▸ **Task brief**
Print each record exactly as it appears, but drop the images.

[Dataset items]
· · · ·
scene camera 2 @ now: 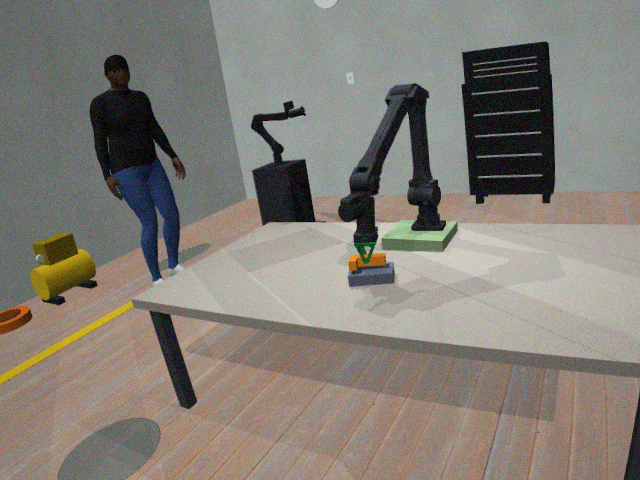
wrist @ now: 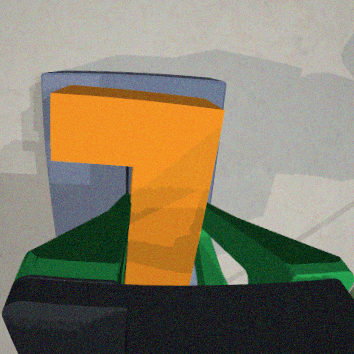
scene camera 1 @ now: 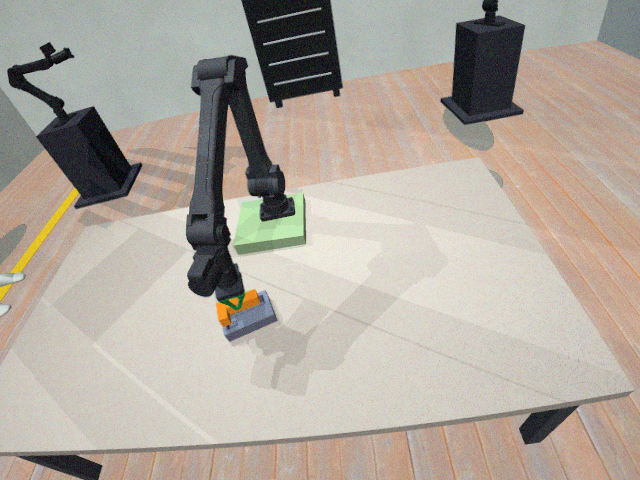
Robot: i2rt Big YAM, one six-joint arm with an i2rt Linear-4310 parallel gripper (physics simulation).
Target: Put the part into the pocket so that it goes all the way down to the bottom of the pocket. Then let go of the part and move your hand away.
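Pixels of known places: gripper, fingertip midpoint: (scene camera 2: 366,261) (wrist: 161,208) (scene camera 1: 237,304); arm's base at its link origin: (scene camera 2: 428,227) (scene camera 1: 277,210).
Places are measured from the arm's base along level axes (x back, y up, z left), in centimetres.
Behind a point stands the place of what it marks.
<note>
The orange L-shaped part (scene camera 1: 250,298) @[x -38.6, y 3.5, z -7.8 cm] (scene camera 2: 377,259) @[x -39.1, y 2.6, z -8.1 cm] (wrist: 135,135) @[x -40.5, y 3.6, z -15.5 cm] is held flat over the blue-grey pocket block (scene camera 1: 254,319) @[x -42.5, y -0.5, z -8.0 cm] (scene camera 2: 371,277) @[x -43.7, y -1.5, z -9.1 cm] (wrist: 70,200) @[x -42.7, y -0.4, z -9.9 cm]. My gripper (scene camera 1: 236,305) @[x -38.3, y 1.7, z -12.0 cm] (scene camera 2: 366,259) @[x -38.3, y 1.7, z -12.0 cm] (wrist: 161,208) @[x -38.3, y 1.7, z -12.0 cm] is shut on the part's long leg, with a green finger on each side. In the scene views the part stands above the block's top, its short leg near the block's left end. In the wrist view the part covers much of the block; the block's far rim and left side show, with a thin strip on the right. Most of the pocket is hidden, and any contact cannot be told.
The block stands on the pale table (scene camera 1: 439,351) @[x -59.7, y -4.0, z 35.2 cm] (scene camera 2: 289,315) @[x -65.8, y -4.1, z -26.8 cm]. The arm's base is on a green slab (scene camera 1: 268,238) @[x -13.3, y 0.2, z -3.5 cm] (scene camera 2: 413,241) @[x -14.2, y -0.5, z -2.8 cm] behind the block. Pedestals, a black drawer cabinet (scene camera 1: 297,49) (scene camera 2: 509,124) and a person (scene camera 2: 134,134) stand beyond the table.
</note>
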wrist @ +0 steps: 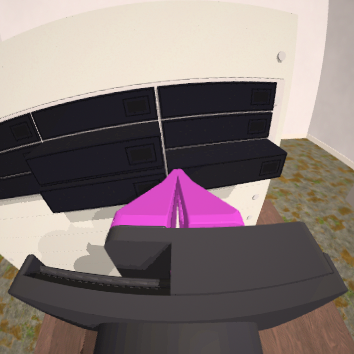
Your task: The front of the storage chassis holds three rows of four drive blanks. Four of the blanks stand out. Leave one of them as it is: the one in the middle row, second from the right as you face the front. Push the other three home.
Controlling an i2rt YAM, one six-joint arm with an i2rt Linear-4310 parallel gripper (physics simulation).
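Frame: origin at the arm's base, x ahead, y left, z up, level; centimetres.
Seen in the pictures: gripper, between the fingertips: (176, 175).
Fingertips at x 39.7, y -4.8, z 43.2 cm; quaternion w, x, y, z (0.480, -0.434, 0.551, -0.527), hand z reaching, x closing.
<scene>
A point is followed by its place in that frame.
The cream storage chassis (150, 45) @(z 52.8, x 44.5, y -4.2 cm) holds dark drive blanks. In the middle row, the blank second from the right (95, 162) @(z 45.3, x 40.0, y 1.1 cm) stands out. Below it, the bottom-row blank second from the right (85, 194) @(z 42.8, x 39.6, y 2.7 cm) also stands out. The bottom-row blank at the far right (227, 172) @(z 42.7, x 39.7, y -9.1 cm) stands out too. The top right blank (215, 100) @(z 48.1, x 42.9, y -9.0 cm) and the middle right blank (215, 131) @(z 45.2, x 42.9, y -9.1 cm) sit flush, as does the top blank second from the right (90, 114) @(z 48.2, x 43.1, y 1.4 cm). My magenta-tipped gripper (176, 175) @(z 43.3, x 39.7, y -4.8 cm) is shut and empty. Its tips overlap the bottom right blank's left end in view; contact cannot be told.
Blanks farther left (20, 131) @(z 48.2, x 43.2, y 8.6 cm) are partly cut off by the view's edge. A round knob (281, 56) @(z 52.0, x 44.1, y -16.4 cm) is on the chassis at the upper right. A wooden surface (274, 222) @(z -4.0, x 62.7, y -46.1 cm) shows below the chassis, a patterned floor (320, 190) and pale wall (337, 90) at the right.
</scene>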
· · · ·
▸ **Task solution**
scene camera 2 @ now: 
wrist @ now: 
scene camera 1 @ now: 
Robot: i2rt Big YAM, one six-joint arm with an i2rt Linear-4310 parallel gripper (physics simulation).
Target: Put the part into the pocket so that it goes all the way down to the bottom of the pocket. Then let go of the part and move your hand away.
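Pixels of known places: gripper, fingertip midpoint: (scene camera 2: 366,261) (wrist: 161,208) (scene camera 1: 237,304); arm's base at its link origin: (scene camera 2: 428,227) (scene camera 1: 277,210).
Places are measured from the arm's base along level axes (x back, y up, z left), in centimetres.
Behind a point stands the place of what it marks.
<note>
The orange L-shaped part (scene camera 1: 250,298) @[x -38.6, y 3.5, z -7.8 cm] (scene camera 2: 377,259) @[x -39.1, y 2.6, z -8.1 cm] (wrist: 135,135) @[x -40.5, y 3.6, z -15.5 cm] is held flat over the blue-grey pocket block (scene camera 1: 254,319) @[x -42.5, y -0.5, z -8.0 cm] (scene camera 2: 371,277) @[x -43.7, y -1.5, z -9.1 cm] (wrist: 70,200) @[x -42.7, y -0.4, z -9.9 cm]. My gripper (scene camera 1: 236,305) @[x -38.3, y 1.7, z -12.0 cm] (scene camera 2: 366,259) @[x -38.3, y 1.7, z -12.0 cm] (wrist: 161,208) @[x -38.3, y 1.7, z -12.0 cm] is shut on the part's long leg, with a green finger on each side. In the scene views the part stands above the block's top, its short leg near the block's left end. In the wrist view the part covers much of the block; the block's far rim and left side show, with a thin strip on the right. Most of the pocket is hidden, and any contact cannot be told.
The block stands on the pale table (scene camera 1: 439,351) @[x -59.7, y -4.0, z 35.2 cm] (scene camera 2: 289,315) @[x -65.8, y -4.1, z -26.8 cm]. The arm's base is on a green slab (scene camera 1: 268,238) @[x -13.3, y 0.2, z -3.5 cm] (scene camera 2: 413,241) @[x -14.2, y -0.5, z -2.8 cm] behind the block. Pedestals, a black drawer cabinet (scene camera 1: 297,49) (scene camera 2: 509,124) and a person (scene camera 2: 134,134) stand beyond the table.
</note>
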wrist @ +0 steps: 
Your task: The front of the storage chassis holds three rows of four drive blanks. Four of the blanks stand out. Leave one of them as it is: the one in the middle row, second from the right as you face the front. Push the other three home.
Controlling an i2rt YAM, one six-joint arm with an i2rt Linear-4310 parallel gripper (physics simulation).
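Frame: origin at the arm's base, x ahead, y left, z up, level; centimetres.
Seen in the pictures: gripper, between the fingertips: (176, 175).
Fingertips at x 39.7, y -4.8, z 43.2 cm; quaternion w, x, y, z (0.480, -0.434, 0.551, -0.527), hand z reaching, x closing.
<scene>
A point is followed by its place in that frame.
The cream storage chassis (150, 45) @(z 52.8, x 44.5, y -4.2 cm) holds dark drive blanks. In the middle row, the blank second from the right (95, 162) @(z 45.3, x 40.0, y 1.1 cm) stands out. Below it, the bottom-row blank second from the right (85, 194) @(z 42.8, x 39.6, y 2.7 cm) also stands out. The bottom-row blank at the far right (227, 172) @(z 42.7, x 39.7, y -9.1 cm) stands out too. The top right blank (215, 100) @(z 48.1, x 42.9, y -9.0 cm) and the middle right blank (215, 131) @(z 45.2, x 42.9, y -9.1 cm) sit flush, as does the top blank second from the right (90, 114) @(z 48.2, x 43.1, y 1.4 cm). My magenta-tipped gripper (176, 175) @(z 43.3, x 39.7, y -4.8 cm) is shut and empty. Its tips overlap the bottom right blank's left end in view; contact cannot be told.
Blanks farther left (20, 131) @(z 48.2, x 43.2, y 8.6 cm) are partly cut off by the view's edge. A round knob (281, 56) @(z 52.0, x 44.1, y -16.4 cm) is on the chassis at the upper right. A wooden surface (274, 222) @(z -4.0, x 62.7, y -46.1 cm) shows below the chassis, a patterned floor (320, 190) and pale wall (337, 90) at the right.
</scene>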

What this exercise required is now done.